# [EXERCISE]
Go through the listing below and return each line that includes "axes".

***** MATERIAL PROVIDED

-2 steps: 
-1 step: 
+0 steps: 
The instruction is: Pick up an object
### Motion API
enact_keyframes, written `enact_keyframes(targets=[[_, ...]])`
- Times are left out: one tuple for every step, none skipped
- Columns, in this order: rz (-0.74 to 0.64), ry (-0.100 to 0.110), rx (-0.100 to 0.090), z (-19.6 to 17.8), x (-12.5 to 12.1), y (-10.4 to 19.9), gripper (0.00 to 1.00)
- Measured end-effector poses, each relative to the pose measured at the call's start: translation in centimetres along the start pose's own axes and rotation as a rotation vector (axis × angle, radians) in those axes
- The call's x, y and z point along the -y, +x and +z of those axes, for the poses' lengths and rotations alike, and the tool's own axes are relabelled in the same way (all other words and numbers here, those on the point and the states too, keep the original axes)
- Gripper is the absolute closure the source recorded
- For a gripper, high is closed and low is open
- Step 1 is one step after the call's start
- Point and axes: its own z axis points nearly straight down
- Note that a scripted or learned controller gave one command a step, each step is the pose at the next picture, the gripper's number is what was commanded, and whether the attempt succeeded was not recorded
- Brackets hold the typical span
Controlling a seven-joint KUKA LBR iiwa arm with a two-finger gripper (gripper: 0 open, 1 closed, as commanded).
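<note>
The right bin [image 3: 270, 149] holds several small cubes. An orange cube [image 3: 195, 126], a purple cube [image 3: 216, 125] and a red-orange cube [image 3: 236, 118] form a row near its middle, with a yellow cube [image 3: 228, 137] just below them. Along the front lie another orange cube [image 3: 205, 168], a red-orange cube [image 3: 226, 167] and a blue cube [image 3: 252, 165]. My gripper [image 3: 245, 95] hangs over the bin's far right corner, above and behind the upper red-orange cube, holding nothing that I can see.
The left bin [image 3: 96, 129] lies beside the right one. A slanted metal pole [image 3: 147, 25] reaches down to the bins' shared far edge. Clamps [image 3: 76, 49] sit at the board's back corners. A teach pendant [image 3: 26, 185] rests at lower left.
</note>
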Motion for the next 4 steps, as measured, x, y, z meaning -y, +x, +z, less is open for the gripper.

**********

# [WRITTEN RESPONSE]
- Measured end-effector poses, each relative to the pose measured at the call's start: translation in centimetres along the start pose's own axes and rotation as a rotation vector (axis × angle, radians) in those axes
- The call's x, y and z point along the -y, +x and +z of those axes, for the poses' lengths and rotations alike, and the tool's own axes are relabelled in the same way (all other words and numbers here, those on the point and the states too, keep the original axes)
- Point and axes: its own z axis points nearly straight down

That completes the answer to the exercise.